Friday, 29 June 2012

Development of preschoolers


Power struggles among preschool children is a common occurrence. It may be difficult to deal with but children who take part in power struggles are displaying behaviour that is appropriate for their age. They are learning about their own thoughts, feelings and behaviour and also that their feelings can be different from those of adults. While you may find the behaviour of your child frustrating keep in mind that children are constantly exploring their world in different ways to develop and grow. Testing the limits of your endurance is one way in which they explore the environment they live in. Make sure you set firm rules for them to know their limits and as far as possible make them stick to those limits.

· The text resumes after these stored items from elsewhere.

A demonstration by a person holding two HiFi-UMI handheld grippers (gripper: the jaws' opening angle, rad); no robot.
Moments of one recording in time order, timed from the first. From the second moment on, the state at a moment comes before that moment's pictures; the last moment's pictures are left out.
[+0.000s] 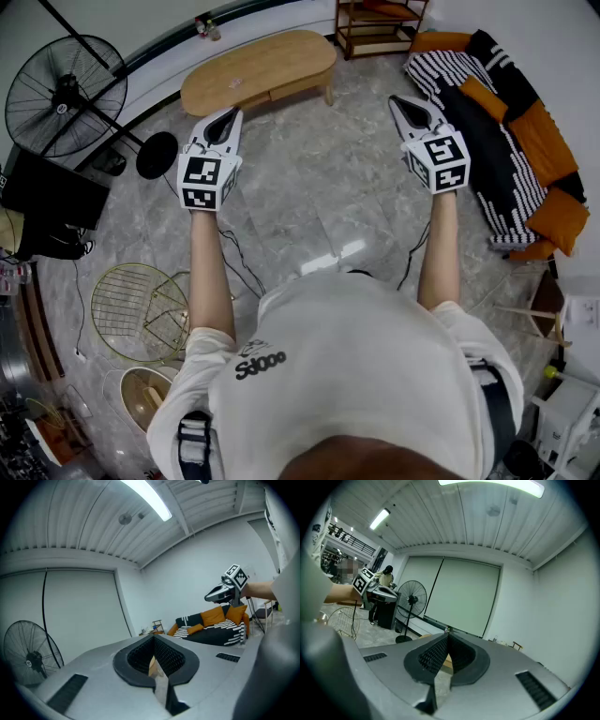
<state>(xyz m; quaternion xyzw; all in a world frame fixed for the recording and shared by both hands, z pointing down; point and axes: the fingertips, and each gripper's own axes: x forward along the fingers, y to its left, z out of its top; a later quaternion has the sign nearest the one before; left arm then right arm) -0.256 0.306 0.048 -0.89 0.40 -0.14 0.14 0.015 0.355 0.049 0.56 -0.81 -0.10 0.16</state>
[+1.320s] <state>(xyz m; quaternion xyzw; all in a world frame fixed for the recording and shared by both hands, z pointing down) -0.117 0.221 0.094 -0.88 0.42 -0.18 0.11 0.160 0.269 0.081 0.54 -0.84 -0.06 0.10</state>
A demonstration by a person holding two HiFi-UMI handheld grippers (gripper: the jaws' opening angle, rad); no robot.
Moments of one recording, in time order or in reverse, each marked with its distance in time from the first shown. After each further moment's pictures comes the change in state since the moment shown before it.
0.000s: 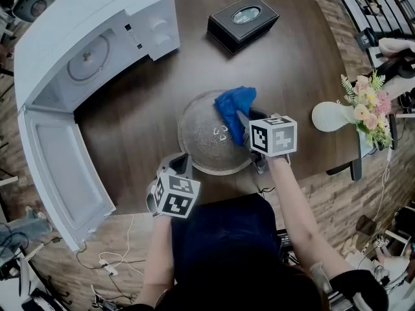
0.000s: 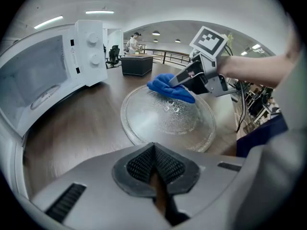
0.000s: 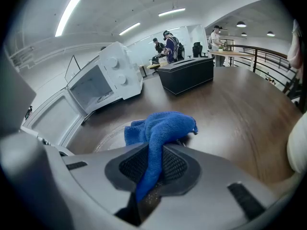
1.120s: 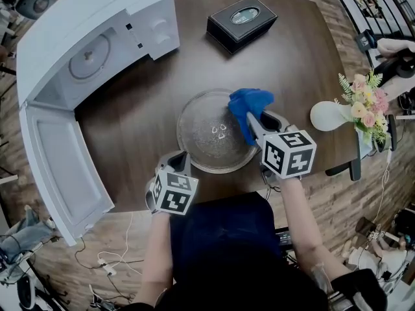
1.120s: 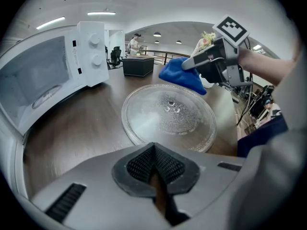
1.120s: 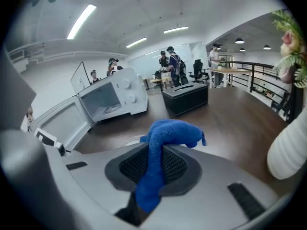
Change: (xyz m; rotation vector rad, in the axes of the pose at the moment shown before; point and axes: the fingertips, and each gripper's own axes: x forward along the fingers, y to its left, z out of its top) left arm -0.001 0.000 0.001 -0.010 -0.016 0.014; right arm -0.068 0.013 0.026 -0.065 -0.175 -0.022
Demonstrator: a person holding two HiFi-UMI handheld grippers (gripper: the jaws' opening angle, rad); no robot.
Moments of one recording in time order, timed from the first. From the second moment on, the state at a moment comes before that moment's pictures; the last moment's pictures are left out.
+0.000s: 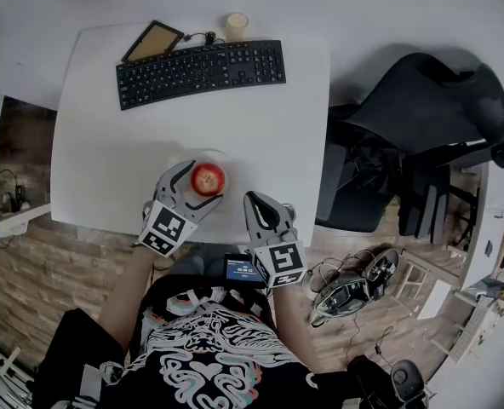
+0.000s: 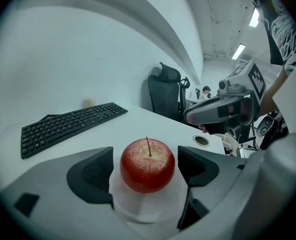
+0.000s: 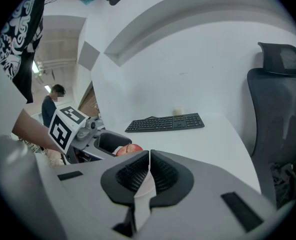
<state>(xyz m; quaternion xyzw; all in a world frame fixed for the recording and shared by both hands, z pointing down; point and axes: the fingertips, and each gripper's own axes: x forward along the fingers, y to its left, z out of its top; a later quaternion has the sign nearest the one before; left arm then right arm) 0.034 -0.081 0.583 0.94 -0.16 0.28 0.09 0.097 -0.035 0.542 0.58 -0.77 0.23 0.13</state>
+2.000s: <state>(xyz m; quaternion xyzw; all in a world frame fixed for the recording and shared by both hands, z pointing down) -0.057 -0.061 0.409 0.93 -0.34 0.12 0.01 0.079 0.000 0.400 0.64 -0.76 0.10 0.05</state>
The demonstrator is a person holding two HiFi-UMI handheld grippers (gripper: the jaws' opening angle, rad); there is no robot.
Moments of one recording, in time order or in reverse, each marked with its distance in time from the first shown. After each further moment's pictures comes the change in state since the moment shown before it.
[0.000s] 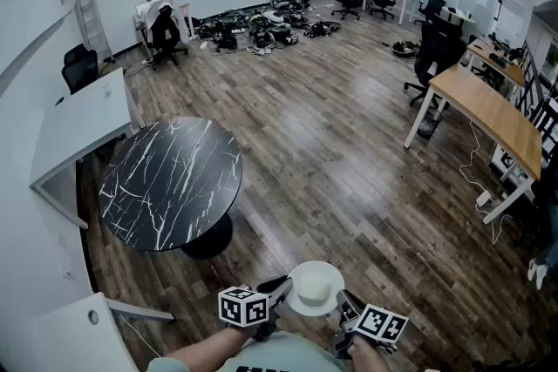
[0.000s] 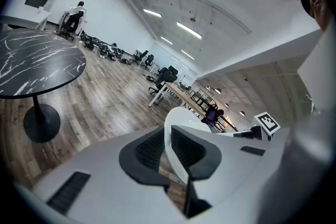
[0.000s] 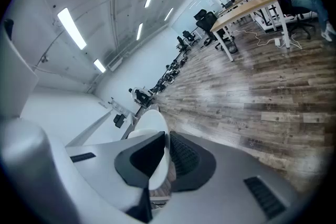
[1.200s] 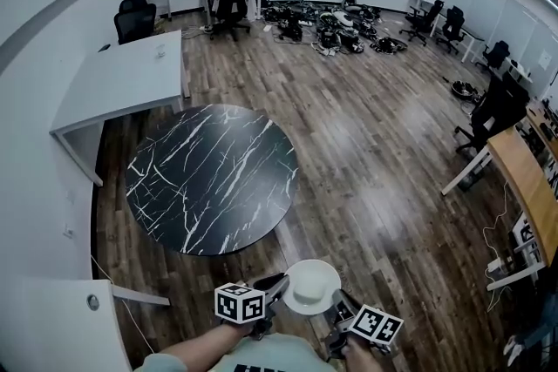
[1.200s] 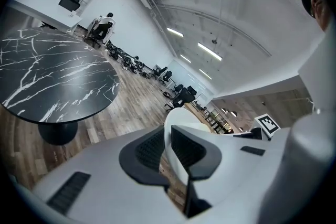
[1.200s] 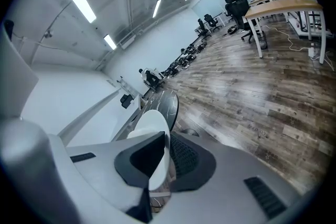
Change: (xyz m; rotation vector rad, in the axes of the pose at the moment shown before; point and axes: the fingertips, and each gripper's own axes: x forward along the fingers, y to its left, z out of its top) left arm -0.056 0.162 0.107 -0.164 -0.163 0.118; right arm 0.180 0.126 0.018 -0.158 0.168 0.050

The sooner the children learn that you are not going to give in the lesser power struggles you will encounter. Manage your child’s schedule and environment to avoid any kind of power struggles. Also develop a positive caring relationship with your child. In this situation your authority will be taken seriously. To do this have clear and simple rules and follow these rules consistently. Here are some suggestions for avoiding power struggles and dealing with them if they do occur.

Be clear and concise about what you expect or do not expect from your child and also clearly tell him about the consequences of not doing as told. For example you could tell your child, “I will read a story to you, after you have kept your books in place.” Be firm about the consequence of not doing as told and don’t give in to any amount of whining or crying, this will convey to the child that he is expected to do as told and he will also not try to get his way by throwing tantrums. This will ensure proper behaviour not just in childhood but will carry on to adolescence.

Don’t get caught up in the web of arguments and explanations. If you want your child to stop playing and come home and your child refuses to obey then you will have to pick your child and bring him home no matter how much your child whines or cries. Don’t worry even if you feel embarrassed in front of other parents. Your goal is to discipline your child and not to look like the perfect parent in front of other parents.
Avoid making threats especially those that you won’t follow through.  Threatening your child will stop you from developing a trusting, caring and positive relationship with your child. It will also teach your child that you are not serious about enforcing the consequences you threatened him with. This will stop your child from taking you seriously.

If you have set up a routine follow it as consistently as possible. If you stick to a routine that you have set children know what they should expect and what is expected from them.

Avoid creating situations that lead to power struggles. For example if your child insists on watching television while he is getting dressed for the school, make a rule that the television will not be switched on unless he is dressed.

Do not seem like you are winning a power struggle and once in a while it is good to give in especially if the power struggle does not involve your child’s safety or security.